Employer Takeaways From the FTC’s Proposed Ban on Noncompete Agreements
The Federal Trade Commission (FTC) recently published a proposed rule that would ban noncompete clauses in employment agreements. According to the agency, if the proposed rule becomes final, it could increase employee wages by approximately $300 billion per year and expand career opportunities for 30 million American workers. This rule change would alter existing laws and significantly impact the employment landscape, so its critical employers understand the proposed rule and how it might impact them.
This article explains the FTC’s proposed rule and details what employers should know about it.
Overview of the Proposed Rule
Under the proposed rule, noncompete agreements would be considered an unfair method of competition. If adopted, the FTC’s rule would:
- Ban employers from entering into noncompete clauses with workers and independent contractors
- Require employers to rescind existing noncompete clauses with employees
- Require employers to actively inform their employees that their noncompete agreements are no longer in effect
The agency’s proposed rule includes a limited exception for noncompete clauses between a seller and buyer of a business. Additionally, nondisclosure and nonsolicitation agreements are excluded from the definition of a noncompete clause.
The proposed rule would apply to both employees and independent contractors. If the rule becomes final, employers would be required to rescind existing noncompete clauses and notify employees who have been subject to these clauses of the rescission in writing within 45 days of the rule’s implementation. As currently drafted, the FTC’s rule would become effective 60 days after the final rule is published in the Federal Register, and employers would have to comply with the new rule within 180 days of its publication.
Rationale for the Proposed Rule
The FTC’s proposed rule is based on President Joe Biden’s 2021 Executive Order on Promoting Competition in the American Economy. This order encouraged the agency to exercise its statutory rule-making authority under the Federal Trade Commission Act (FTCA) to “curtail the unfair use of non-compete clauses and other clauses or agreements that may unfairly limit worker mobility.” In making its historic announcement, the FTC stated that noncompete agreements harm competition; suppress wages for workers, including those not subjected to noncompete clauses; reduce labor mobility; and hamper innovation. According to the agency, banning noncompete clauses would narrow pay gaps for groups of workers, such as women and minorities, by 4% to 9%.
Potential Impact on Employers
The proposed ban would apply to every employer in the United States who has noncompete clauses with any employee or independent contractor. Thousands, if not millions, of noncompete agreements in existence today would cease to have any legal effect if the FTC’s rule becomes final. Under current law, noncompete agreements are governed by state and common law. Most states place limits on noncompete agreements, requiring their geographic scope, duration and competitive activity restrictions to be reasonable. This leaves the enforceability of noncompete agreements subject to courts’ interpretations of what constitutes “reasonable.” While several states have banned or restricted the use of noncompete agreements, the FTC’s proposed rule would create a nationwide ban on noncompete clauses—with very limited exceptions—supplanting state and common law.
Although the proposed rule does not create any new obligations for employers, it could have a massive impact on nearly every employer and the U.S. economy as a whole.
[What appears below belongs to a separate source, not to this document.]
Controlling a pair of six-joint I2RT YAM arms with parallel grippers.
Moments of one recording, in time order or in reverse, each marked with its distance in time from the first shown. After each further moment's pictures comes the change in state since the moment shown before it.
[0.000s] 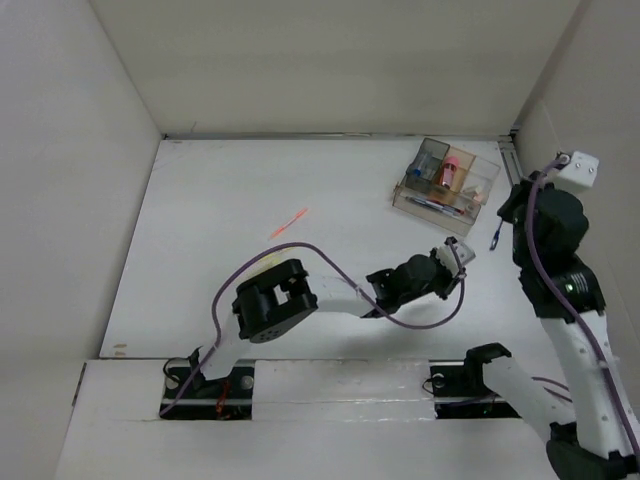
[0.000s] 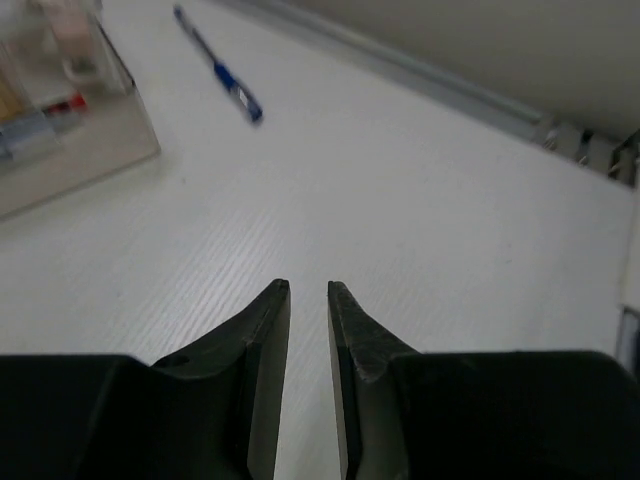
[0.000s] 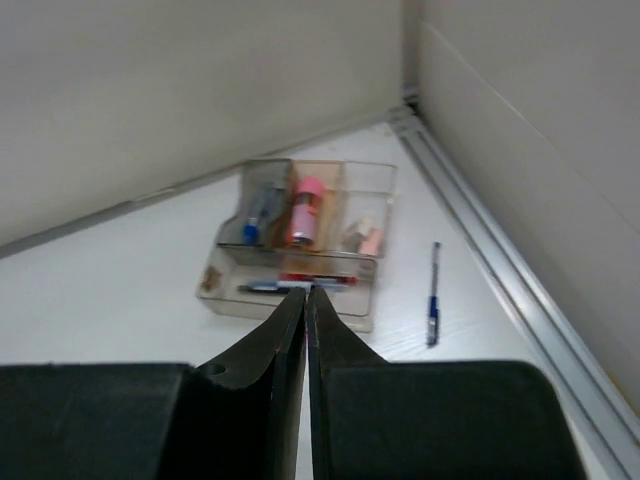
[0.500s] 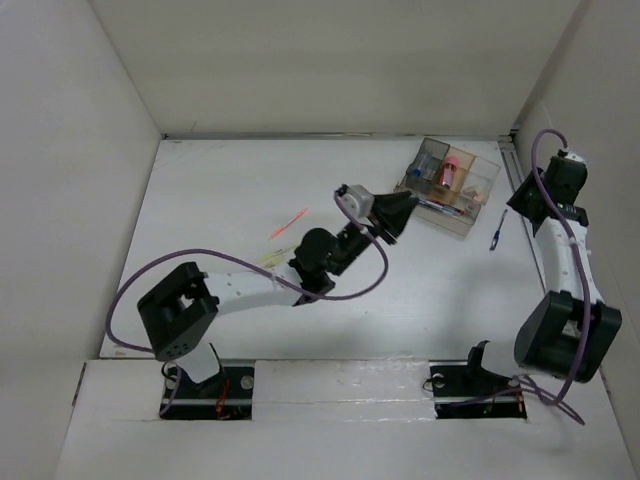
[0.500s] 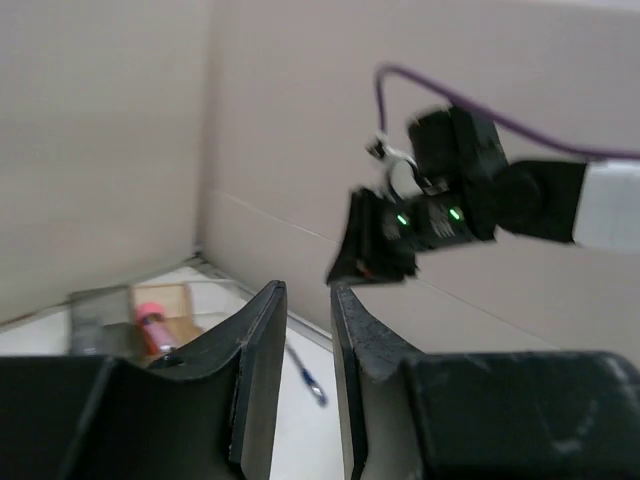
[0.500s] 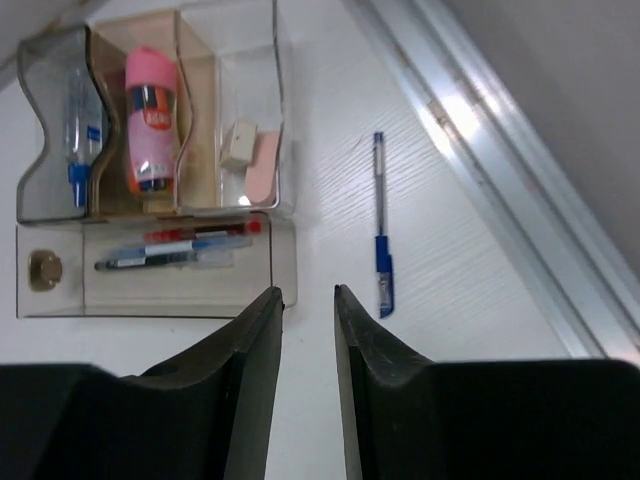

According to the National Employment Law Project, 18% of employees are required to sign noncompete agreements as a condition of employment. Approximately 1 in 5 U.S. workers are subject to noncompete agreements; in certain industries, such as technology, that number is much higher. Banning noncompete agreements would allow employees to work for competitors or start competitive businesses.
The FTC’s goal in banning these clauses is to increase workforce competition between employers, as organizations could hire employees who were previously restricted by noncompete agreements. This could alter how compensation negotiations for executives and key employees are conducted. Additionally, employers would likely increasingly use confidentiality, trade secret and other protective clauses to protect their legitimate business interests.
Employers can submit comments to the FTC regarding the proposed rule. All comments must be received on or before March 20, 2023. Even after the FTC completes the notice and 60-day comment period, it will likely be some time before this proposed rule becomes final, if ever, as the agency’s rule is likely to be challenged legally. There are concerns about whether the FTC has the authority to regulate noncompete agreements under the FTCA. If the challenges are successful, the proposed noncompete ban may never become final or only portions of it will. Impacted employers can take steps now to protect themselves, such as reviewing their agreements with employees and independent contractors to ensure any restrictive covenants contained therein are enforceable.
If the FTC’s proposed rule becomes final, it would have a significant impact on most employers. Understanding the proposed ban on noncompete clauses and its potential impacts allows employers to prepare, adapt and set their organizations up for long-term success. Impacted employers will want to follow the FTC’s rule-making process closely.